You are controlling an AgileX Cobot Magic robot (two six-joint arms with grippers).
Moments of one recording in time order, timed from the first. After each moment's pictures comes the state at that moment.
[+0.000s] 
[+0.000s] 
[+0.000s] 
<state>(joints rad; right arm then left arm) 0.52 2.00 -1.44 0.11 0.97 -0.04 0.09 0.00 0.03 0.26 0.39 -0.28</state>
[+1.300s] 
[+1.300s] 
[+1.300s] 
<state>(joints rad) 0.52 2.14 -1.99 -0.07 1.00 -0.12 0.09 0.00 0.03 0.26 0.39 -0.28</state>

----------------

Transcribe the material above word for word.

You are controlling an AgileX Cobot Magic robot (two six-joint arms with grippers).
Moments of one recording in time order, timed from the first. After each moment's pictures comes the state at that moment.
[+0.000s] 
[+0.000s] 
[+0.000s] 
<state>(joints rad; right arm then left arm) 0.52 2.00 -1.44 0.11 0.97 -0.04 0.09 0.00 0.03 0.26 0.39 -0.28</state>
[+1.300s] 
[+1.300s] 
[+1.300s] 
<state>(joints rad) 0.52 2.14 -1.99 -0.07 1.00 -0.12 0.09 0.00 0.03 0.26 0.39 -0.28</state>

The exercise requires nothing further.